Notice the call to the function prettify(). This returns the same HTML, but after prettifying. This is a good way to make HTML more readable.

BeutifulSoup

First thing first – let’s install it. Remember to use elevated command prompt:
pip install beautifulsoup4
The first way to navigate documents is by using the tag names directly. For example, we can expand. Here is an example:

import requests
from bs4 import BeautifulSoup
url_to_parse = "https://en.wikipedia.org/wiki/Python_(programming_language)"
response = requests.get(url_to_parse)
response_text = response.text
soup = BeautifulSoup(response_text, 'lxml')
print(soup.title)

Output: <title>Python (programming language) - Wikipedia</title>

 

Finding Specific Text with BeautifulSoup4

Perhaps the most commonly used methods are find() and find_all() and their counterpart select() and select_one(). Let’s open the Wikipedia page and get the table of contents.
The first step is to locate the table of contents. Right-click on the div that contains the TOC and examine its markup. We can see that it is <div id=”toc” class=”toc”> .
If we simply run soup.find(“div”), it will return the first div it finds—similar to writing soup.div. This is not really useful in this case. Let’s filter it further by specifying more attributes. We are actually lucky in this case as it has an id attribute.

soup.find(“div”,id=”toc”) would solve the problem. This will return everything inside this div tag–the complete raw HTML.
Note that the second parameter here — id=”toc”. The way BeautifulSoup works is it will look for the attribute name and value supplied as the second parameter.
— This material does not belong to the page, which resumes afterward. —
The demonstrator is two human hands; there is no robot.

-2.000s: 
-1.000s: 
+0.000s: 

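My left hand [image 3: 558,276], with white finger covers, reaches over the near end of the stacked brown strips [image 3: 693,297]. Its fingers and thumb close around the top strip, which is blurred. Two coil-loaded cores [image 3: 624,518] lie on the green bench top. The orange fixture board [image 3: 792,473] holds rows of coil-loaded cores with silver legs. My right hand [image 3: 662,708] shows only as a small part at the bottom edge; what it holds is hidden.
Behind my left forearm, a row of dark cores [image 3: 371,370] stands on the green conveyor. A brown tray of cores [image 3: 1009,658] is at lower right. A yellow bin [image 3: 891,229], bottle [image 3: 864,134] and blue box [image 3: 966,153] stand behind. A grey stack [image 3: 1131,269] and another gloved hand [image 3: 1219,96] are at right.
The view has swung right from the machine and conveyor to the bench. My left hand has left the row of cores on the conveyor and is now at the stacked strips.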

So you could even write soup.find(‘script’, type=”application/Id+json”) and it will find a script tag with this type attribute.

Be careful with CSS class though. class is a reserved keyword. There are two workarounds – first, just use class_ instead of class. Second is to use a dictionary as the second argument.
It means that soup.find(“div”,class_=”toc”) and soup.find(“div”,{“class”: “toc”}) are same. Using a dictionary allows the flexibility to specify more than one attribute values for filtering. For example, soup.find(“div”,{“class”: “toc”, “id”:”toc”}) if you need to specify both class and id.
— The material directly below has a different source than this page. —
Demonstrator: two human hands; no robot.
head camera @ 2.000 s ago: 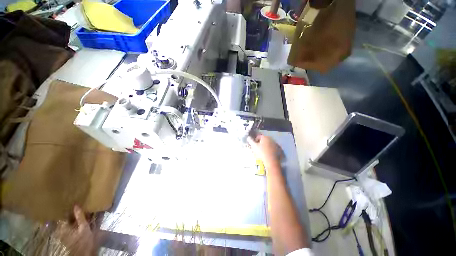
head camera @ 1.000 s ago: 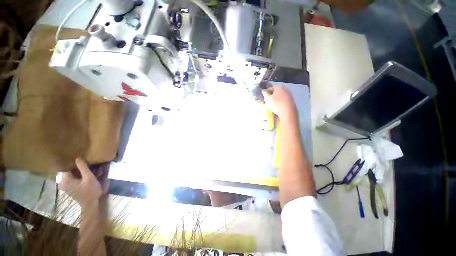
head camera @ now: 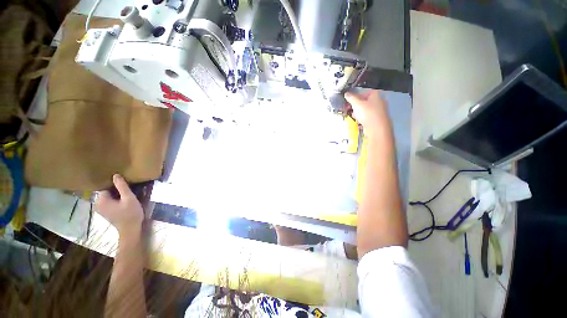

What we really interested are, is the text, not the HTML markup. So, let’s try filtering further:
If we Inspect the text of TOC on this Wikipedia page, we will see that the HTML as <span class=”toctext”>History</span>

Let’s use this in our find method. Let’s run soup.find(“span”,class_=”toctext”). Remember that find() method returns the first match. So this will give us <span class=”toctext”>History</span>. That’s better. Time to use find_all.

Remember that find_all() returns a list. So we would need a for loop to iterate over the result. Let’s look at the code so far and the output together:

import requests
from bs4 import BeautifulSoup
url_to_parse = "https://en.wikipedia.org/wiki/Python_(programming_language)"
response = requests.get(url_to_parse)
response_text = response.text
soup = BeautifulSoup(response_text, 'lxml')
toc = soup.find_all("span",class_="toctext")
for item in toc:
print(item)

Output:
<span class="toctext">History</span>

<span class="toctext">Features and philosophy</span> <span class="toctext">Syntax and semantics</span> <span class="toctext">Indentation</span> . . .
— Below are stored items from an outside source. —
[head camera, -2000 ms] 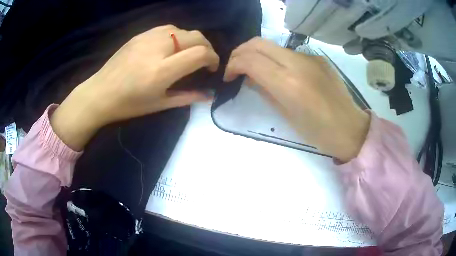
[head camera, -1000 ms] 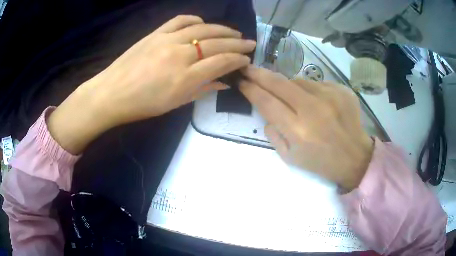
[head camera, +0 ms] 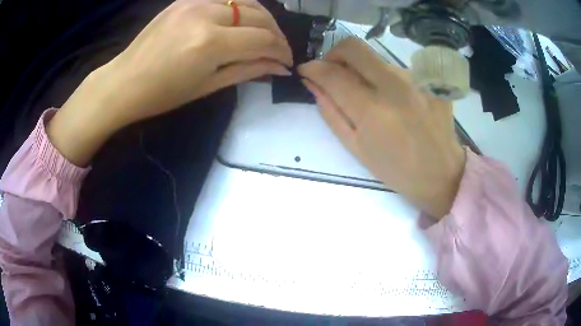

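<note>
A large black garment [head camera: 172, 140] lies at the left and hangs over the front edge. A small black fabric patch [head camera: 290, 90] lies flat at the garment's edge, in front of the presser foot [head camera: 317, 37]. My left hand [head camera: 197, 54], with a red ring, lies on the garment, its fingertips at the patch's left side. My right hand [head camera: 388, 114] has its thumb and fingertips on the patch's right side. Both hands hold the cloth near the foot. The needle tip cannot be made out.
The machine head [head camera: 497, 19] spans the top right, with a ribbed cream knob [head camera: 441, 71] below it. Spare black patches [head camera: 495, 89] lie to its right. Shears with black looped handles [head camera: 549, 172] lie far right. A pale thread [head camera: 171, 184] lies on the garment. The table [head camera: 306, 242] has a printed ruler.
Both hands have moved up with the garment and patch, closer to the presser foot. The patch, largely hidden at first, now shows between the fingertips. The whole view has also shifted.
</note>
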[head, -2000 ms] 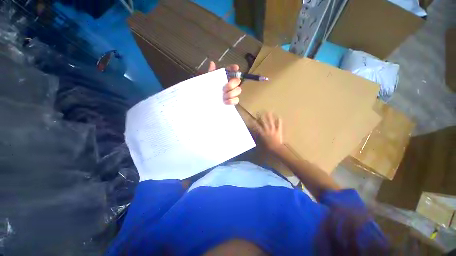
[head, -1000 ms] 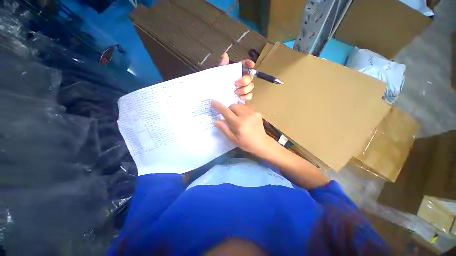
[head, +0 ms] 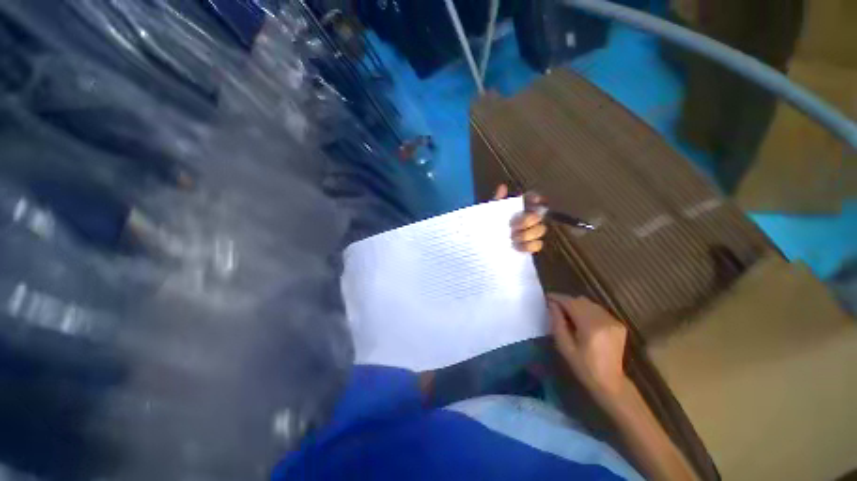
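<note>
The white printed pick list lies tilted in front of me, with faint lines of print. My left hand holds it at the upper right edge, fingers in front, the rest of the hand hidden behind the sheet. The same hand holds a dark pen with its tip pointing right. My right hand is at the lower right edge of the sheet, fingers curled; blur hides whether they grip it.
Dark bagged garments in shiny film fill the left side, blurred. An upright stack of flattened cartons stands at the right, with a plain cardboard sheet beside it. A grey metal tube curves across the top right. Blue floor shows beyond.
The view has turned left, bringing more garments and the metal tube in. My right hand has moved from over the print to the sheet's lower right edge. My left hand still holds list and pen.
</note>
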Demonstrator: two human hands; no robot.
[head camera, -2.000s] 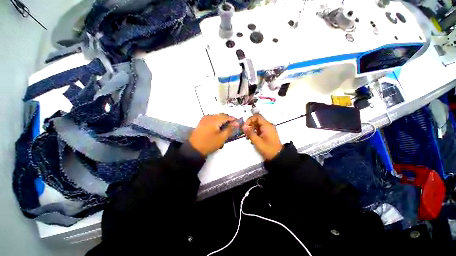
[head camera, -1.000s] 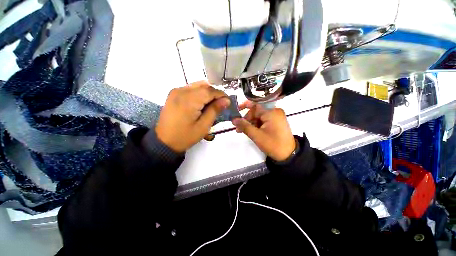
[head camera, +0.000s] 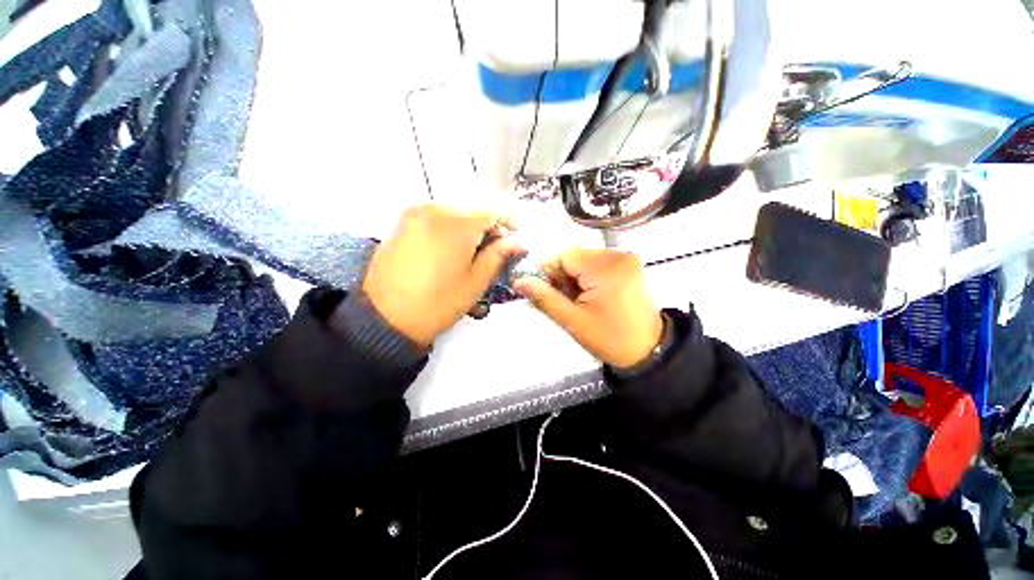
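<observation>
My left hand (head camera: 437, 272) and my right hand (head camera: 603, 304) meet in front of the sewing machine's needle area (head camera: 607, 193). Both pinch the end of a denim strip (head camera: 278, 232), of which only a small grey-blue bit shows between the fingertips. The strip's pale side runs left from under my left hand to the strip pile (head camera: 125, 283), a tangle of dark blue and pale grey-blue bands. The white sewing machine head (head camera: 510, 125) with a blue stripe stands just behind my hands. The fingers hide most of the held end.
A black phone (head camera: 819, 256) lies on the white table (head camera: 499, 363) at right, with a yellow item (head camera: 856, 211) behind it. A white earphone cable (head camera: 542, 499) hangs over the black jacket. Below right are a blue crate (head camera: 935, 329), denim and a red item (head camera: 947, 431).
From two seconds to one second ago the view moved closer to the machine. Since then, the fingertips have shifted slightly and less of the held denim shows between them.
</observation>
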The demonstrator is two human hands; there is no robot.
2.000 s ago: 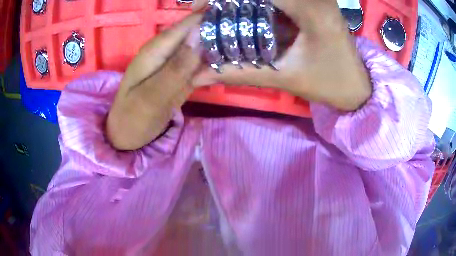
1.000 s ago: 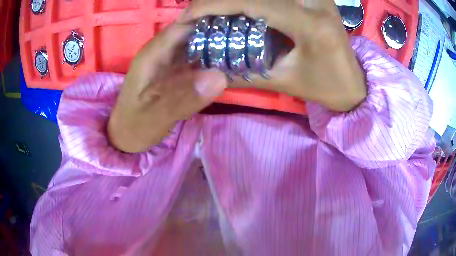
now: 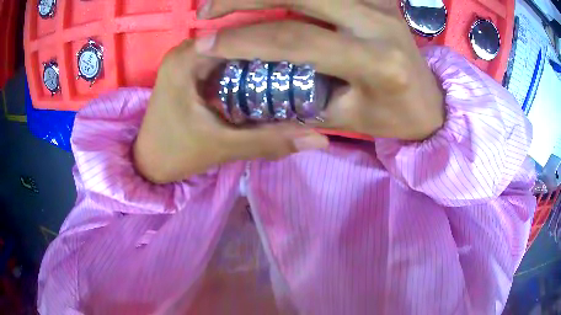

We are now ready to solve one final problem. If you look at the Wikipedia page, you would notice that some of them are actually subheadings. What if just want the main headings?
We need to take one step back and look at the markup of the list items. You would notice that the main headings have the class toclevel-1 while the subheadings have toclevel-2. Let’s update our code to get the <li class=”toclevel-1″> items. We will then filter this further to get the span.text. Here is how the updated code looks like:

all_main_headings = []
main_headings = soup.find_all("li", class_="toclevel-1")
for h1 in main_headings :
heading = h1.find("span", class_="toctext").text
all_main_headings.append(heading)
print(heading)

And now we have our table of contents text for level 1 headings.
We can use python-docx library to save this in a word file or csv library to save it in a csv.